**Brief:** Each entry below should be reproduced character for character.

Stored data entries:

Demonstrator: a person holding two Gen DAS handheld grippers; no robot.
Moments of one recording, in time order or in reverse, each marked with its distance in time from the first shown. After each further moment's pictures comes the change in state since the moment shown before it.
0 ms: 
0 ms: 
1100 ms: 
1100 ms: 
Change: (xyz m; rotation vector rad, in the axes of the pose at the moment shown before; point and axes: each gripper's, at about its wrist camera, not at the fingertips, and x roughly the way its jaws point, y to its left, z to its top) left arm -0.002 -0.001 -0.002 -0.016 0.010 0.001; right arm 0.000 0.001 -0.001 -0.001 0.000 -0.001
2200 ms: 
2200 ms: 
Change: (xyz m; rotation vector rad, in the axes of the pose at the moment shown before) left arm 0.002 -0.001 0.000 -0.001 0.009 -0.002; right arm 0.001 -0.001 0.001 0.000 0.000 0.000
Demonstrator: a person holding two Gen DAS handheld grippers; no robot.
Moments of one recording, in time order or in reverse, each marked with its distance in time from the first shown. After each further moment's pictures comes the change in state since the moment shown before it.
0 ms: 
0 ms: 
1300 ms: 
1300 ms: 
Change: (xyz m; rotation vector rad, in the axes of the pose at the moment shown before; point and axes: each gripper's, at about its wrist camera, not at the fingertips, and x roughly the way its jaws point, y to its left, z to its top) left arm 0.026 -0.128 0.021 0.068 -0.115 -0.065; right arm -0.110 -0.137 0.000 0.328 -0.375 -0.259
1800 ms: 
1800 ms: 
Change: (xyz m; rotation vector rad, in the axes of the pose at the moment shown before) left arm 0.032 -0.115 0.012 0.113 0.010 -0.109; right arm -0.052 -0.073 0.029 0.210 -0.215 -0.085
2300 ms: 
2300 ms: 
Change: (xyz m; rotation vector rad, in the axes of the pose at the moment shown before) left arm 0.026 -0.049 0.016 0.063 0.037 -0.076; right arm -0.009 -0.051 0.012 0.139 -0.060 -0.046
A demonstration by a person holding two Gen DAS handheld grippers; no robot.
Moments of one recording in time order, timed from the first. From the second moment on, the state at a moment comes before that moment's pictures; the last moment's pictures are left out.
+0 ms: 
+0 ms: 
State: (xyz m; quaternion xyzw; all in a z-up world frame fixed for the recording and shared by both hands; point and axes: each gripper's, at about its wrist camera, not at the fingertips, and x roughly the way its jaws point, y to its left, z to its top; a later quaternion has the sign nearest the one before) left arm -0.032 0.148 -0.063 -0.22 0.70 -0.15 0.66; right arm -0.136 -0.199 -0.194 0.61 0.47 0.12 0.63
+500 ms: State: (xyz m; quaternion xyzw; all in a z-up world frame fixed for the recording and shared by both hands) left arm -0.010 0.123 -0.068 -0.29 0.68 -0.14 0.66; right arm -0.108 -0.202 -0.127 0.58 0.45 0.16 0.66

**Your response:**
Demonstrator: a person holding two Gen DAS handheld grippers; no robot.
Moments of one recording, in time order or in reverse, each marked with its distance in time from the first shown. After each further moment's pictures comes the change in state since the moment shown before it.
0 ms: 
0 ms: 
1100 ms: 
1100 ms: 
Change: (xyz m; rotation vector rad, in the axes of the pose at the moment shown before; point and axes: each gripper's, at about its wrist camera, not at the fingertips, and x roughly the way its jaws point, y to its left, z to its top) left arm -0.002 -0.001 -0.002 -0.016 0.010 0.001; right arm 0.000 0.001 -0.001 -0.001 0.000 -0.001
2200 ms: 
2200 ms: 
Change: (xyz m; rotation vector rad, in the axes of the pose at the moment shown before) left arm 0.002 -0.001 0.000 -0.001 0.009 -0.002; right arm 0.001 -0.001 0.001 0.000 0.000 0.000
Demonstrator: a person holding two Gen DAS handheld grippers; no robot.
Moments of one recording, in time order or in reverse, each marked with its distance in time from the first shown. After each further moment's pictures comes the change in state since the moment shown before it.
0 ms: 
0 ms: 
1300 ms: 
1300 ms: 
Change: (xyz m; rotation vector rad, in the axes of the pose at the moment shown before; point and axes: each gripper's, at about its wrist camera, not at the fingertips, and x roughly the way its jaws point, y to its left, z to its top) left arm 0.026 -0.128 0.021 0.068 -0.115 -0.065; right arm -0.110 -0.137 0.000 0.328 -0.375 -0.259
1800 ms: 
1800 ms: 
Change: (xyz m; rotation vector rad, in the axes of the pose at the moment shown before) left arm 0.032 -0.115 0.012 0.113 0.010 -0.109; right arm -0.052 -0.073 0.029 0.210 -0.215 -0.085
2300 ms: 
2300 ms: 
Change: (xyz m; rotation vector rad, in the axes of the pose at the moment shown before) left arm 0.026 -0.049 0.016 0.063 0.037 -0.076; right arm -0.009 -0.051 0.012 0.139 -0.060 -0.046
A demonstration by a person holding two Gen DAS handheld grippers; no robot.
Moments of one recording in time order, timed from the first. From the second moment on, the state at a moment comes before that moment's pictures; the last moment's pictures are left out.
+0 ms: 
+0 ms: 
State: (xyz m; quaternion xyzw; all in a z-up world frame fixed for the recording and shared by both hands; point and axes: each gripper's, at about its wrist camera, not at the fingertips, and x roughly the way its jaws point, y to its left, z to its top; a later quaternion has the sign nearest the one before) left arm -0.032 0.148 -0.063 -0.22 0.70 -0.15 0.66; right arm -0.136 -0.199 -0.194 0.61 0.47 0.12 0.63
+500 ms: State: (xyz m; quaternion xyzw; all in a z-up world frame fixed for the recording and shared by both hands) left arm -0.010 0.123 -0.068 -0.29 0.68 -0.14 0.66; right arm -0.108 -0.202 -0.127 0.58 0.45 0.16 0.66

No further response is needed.